EXERCISE BRIEF: The records come next. Copy all of them exactly.

[Start of section]

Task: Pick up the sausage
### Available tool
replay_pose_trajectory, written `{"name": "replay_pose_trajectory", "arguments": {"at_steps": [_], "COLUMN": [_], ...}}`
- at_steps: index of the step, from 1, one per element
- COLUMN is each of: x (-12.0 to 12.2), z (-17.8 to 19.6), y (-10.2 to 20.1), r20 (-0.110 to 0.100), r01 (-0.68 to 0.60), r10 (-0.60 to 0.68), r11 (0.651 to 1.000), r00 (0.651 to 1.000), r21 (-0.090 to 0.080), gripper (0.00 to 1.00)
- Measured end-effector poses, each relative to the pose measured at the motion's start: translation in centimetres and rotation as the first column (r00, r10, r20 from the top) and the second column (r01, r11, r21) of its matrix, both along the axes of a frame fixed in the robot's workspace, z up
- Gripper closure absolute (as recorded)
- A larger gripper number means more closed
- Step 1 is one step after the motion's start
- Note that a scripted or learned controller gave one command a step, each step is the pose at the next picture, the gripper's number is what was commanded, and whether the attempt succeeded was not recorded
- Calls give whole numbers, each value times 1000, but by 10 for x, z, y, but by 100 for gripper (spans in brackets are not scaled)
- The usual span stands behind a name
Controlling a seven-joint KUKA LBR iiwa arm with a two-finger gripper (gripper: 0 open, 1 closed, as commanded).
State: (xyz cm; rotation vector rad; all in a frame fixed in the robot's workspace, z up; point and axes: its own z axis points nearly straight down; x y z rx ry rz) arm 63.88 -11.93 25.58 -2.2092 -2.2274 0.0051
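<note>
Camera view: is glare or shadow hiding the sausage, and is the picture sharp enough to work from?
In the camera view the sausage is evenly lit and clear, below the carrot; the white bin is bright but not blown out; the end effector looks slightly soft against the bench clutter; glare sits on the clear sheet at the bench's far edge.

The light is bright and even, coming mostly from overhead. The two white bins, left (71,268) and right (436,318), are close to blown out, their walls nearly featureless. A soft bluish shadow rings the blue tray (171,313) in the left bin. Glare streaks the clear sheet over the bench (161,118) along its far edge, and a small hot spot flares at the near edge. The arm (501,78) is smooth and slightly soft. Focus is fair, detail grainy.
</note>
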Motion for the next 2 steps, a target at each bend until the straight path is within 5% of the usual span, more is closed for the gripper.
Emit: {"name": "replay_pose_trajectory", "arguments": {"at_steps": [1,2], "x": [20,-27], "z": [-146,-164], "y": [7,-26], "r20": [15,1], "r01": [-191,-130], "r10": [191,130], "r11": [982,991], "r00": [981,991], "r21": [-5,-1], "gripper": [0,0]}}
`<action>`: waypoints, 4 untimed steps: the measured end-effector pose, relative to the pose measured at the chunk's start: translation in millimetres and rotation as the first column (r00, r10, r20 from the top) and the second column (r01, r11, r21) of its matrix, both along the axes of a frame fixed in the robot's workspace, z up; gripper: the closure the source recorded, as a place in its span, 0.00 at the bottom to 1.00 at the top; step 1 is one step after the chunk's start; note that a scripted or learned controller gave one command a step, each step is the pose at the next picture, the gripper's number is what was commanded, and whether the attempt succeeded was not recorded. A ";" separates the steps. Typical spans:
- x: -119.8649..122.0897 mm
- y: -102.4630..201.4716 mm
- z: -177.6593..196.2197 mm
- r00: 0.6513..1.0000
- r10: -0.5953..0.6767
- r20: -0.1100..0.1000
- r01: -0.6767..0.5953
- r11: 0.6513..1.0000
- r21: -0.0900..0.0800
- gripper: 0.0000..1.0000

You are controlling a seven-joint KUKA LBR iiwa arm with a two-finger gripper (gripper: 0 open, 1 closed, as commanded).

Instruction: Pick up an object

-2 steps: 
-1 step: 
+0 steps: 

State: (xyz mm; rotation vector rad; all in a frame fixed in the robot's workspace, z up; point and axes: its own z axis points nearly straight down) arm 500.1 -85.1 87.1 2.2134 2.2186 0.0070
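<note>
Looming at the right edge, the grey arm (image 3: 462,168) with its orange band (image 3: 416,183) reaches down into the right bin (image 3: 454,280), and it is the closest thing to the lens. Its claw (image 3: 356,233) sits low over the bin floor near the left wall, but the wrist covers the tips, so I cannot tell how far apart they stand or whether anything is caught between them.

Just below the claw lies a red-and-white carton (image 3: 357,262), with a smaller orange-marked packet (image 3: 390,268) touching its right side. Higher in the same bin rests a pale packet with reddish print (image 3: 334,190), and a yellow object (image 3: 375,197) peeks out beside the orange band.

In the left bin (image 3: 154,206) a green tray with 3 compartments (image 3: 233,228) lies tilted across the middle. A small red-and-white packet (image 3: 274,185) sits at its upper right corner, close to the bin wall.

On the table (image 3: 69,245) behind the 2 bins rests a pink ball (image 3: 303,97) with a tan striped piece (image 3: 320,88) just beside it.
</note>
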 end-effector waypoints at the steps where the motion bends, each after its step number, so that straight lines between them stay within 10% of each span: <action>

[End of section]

OUTPUT BELOW:
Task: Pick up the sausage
### Available tool
replay_pose_trajectory, written `{"name": "replay_pose_trajectory", "arguments": {"at_steps": [_], "COLUMN": [_], ...}}`
- at_steps: index of the step, from 1, one per element
- COLUMN is each of: x (-12.0 to 12.2), z (-17.8 to 19.6), y (-10.2 to 20.1), r20 (-0.110 to 0.100), r01 (-0.68 to 0.60), r10 (-0.60 to 0.68), r11 (0.651 to 1.000), r00 (0.651 to 1.000), r21 (-0.090 to 0.080), gripper (0.00 to 1.00)
- Measured end-effector poses, each relative to the pose measured at the motion's start: translation in centimetres and rotation as the first column (r00, r10, r20 from the top) and the second column (r01, r11, r21) of its matrix, both along the axes of a frame fixed in the robot's workspace, z up
- Gripper closure absolute (as recorded)
- A larger gripper number means more closed
- Step 1 is one step after the motion's start
- Note that a scripted or learned controller gave one command a step, each step is the pose at the next picture, the gripper's number is what was commanded, and whether the attempt succeeded was not recorded
- Calls give whole numbers, each value times 1000, but by 10 for x, z, y, but by 100 for gripper (spans in brackets are not scaled)
- The usual span stands behind a name
Controlling a seven-joint KUKA LBR iiwa arm with a two-finger gripper (gripper: 0 open, 1 closed, as commanded).
State: (xyz cm; rotation vector rad; all in a frame fixed in the robot's workspace, z up; point and axes: its own z axis points nearly straight down; x y z rx ry rz) arm 63.88 -11.93 25.58 -2.2092 -2.2274 0.0051
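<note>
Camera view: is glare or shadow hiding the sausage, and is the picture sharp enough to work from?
In the camera view the sausage is evenly lit and clear, below the carrot; the white bin is bright but not blown out; the end effector looks slightly soft against the bench clutter; glare sits on the clear sheet at the bench's far edge.

The light is bright and even, coming mostly from overhead. The two white bins, left (71,268) and right (436,318), are close to blown out, their walls nearly featureless. A soft bluish shadow rings the blue tray (171,313) in the left bin. Glare streaks the clear sheet over the bench (161,118) along its far edge, and a small hot spot flares at the near edge. The arm (501,78) is smooth and slightly soft. Focus is fair, detail grainy.
</note>
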Motion for the next 2 steps, a target at each bend until the straight path is within 5% of the usual span, more is closed for the gripper.
Emit: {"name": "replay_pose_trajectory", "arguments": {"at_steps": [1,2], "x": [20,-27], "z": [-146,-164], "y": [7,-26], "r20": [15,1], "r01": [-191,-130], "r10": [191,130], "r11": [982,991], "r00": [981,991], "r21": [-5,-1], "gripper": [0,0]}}
`<action>`: waypoints, 4 untimed steps: the measured end-effector pose, relative to the pose measured at the chunk's start: translation in millimetres and rotation as the first column (r00, r10, r20 from the top) and the second column (r01, r11, r21) of its matrix, both along the axes of a frame fixed in the robot's workspace, z up; gripper: the closure the source recorded, as a place in its span, 0.00 at the bottom to 1.00 at the top; step 1 is one step after the chunk's start; note that a scripted or learned controller gave one command a step, each step is the pose at the next picture, the gripper's number is what was commanded, and whether the attempt succeeded was not recorded. A ";" separates the steps. Typical spans:
- x: -119.8649..122.0897 mm
- y: -102.4630..201.4716 mm
- z: -177.6593..196.2197 mm
- r00: 0.6513..1.0000
- r10: -0.5953..0.6767
- r20: -0.1100..0.1000
- r01: -0.6767..0.5953
- r11: 0.6513..1.0000
- r21: -0.0900..0.0800
- gripper: 0.0000..1.0000

You are controlling a seven-joint KUKA LBR iiwa arm with a two-finger gripper (gripper: 0 open, 1 closed, as commanded).

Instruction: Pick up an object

-2 steps: 
-1 step: 
+0 steps: 

State: (xyz mm; rotation vector rad; all in a frame fixed in the robot's workspace, z up; point and axes: its own z axis points nearly straight down) arm 500.1 -85.1 87.1 2.2134 2.2186 0.0070
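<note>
Looming at the right edge, the grey arm (image 3: 462,168) with its orange band (image 3: 416,183) reaches down into the right bin (image 3: 454,280), and it is the closest thing to the lens. Its claw (image 3: 356,233) sits low over the bin floor near the left wall, but the wrist covers the tips, so I cannot tell how far apart they stand or whether anything is caught between them.

Just below the claw lies a red-and-white carton (image 3: 357,262), with a smaller orange-marked packet (image 3: 390,268) touching its right side. Higher in the same bin rests a pale packet with reddish print (image 3: 334,190), and a yellow object (image 3: 375,197) peeks out beside the orange band.

In the left bin (image 3: 154,206) a green tray with 3 compartments (image 3: 233,228) lies tilted across the middle. A small red-and-white packet (image 3: 274,185) sits at its upper right corner, close to the bin wall.

On the table (image 3: 69,245) behind the 2 bins rests a pink ball (image 3: 303,97) with a tan striped piece (image 3: 320,88) just beside it.
</note>
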 end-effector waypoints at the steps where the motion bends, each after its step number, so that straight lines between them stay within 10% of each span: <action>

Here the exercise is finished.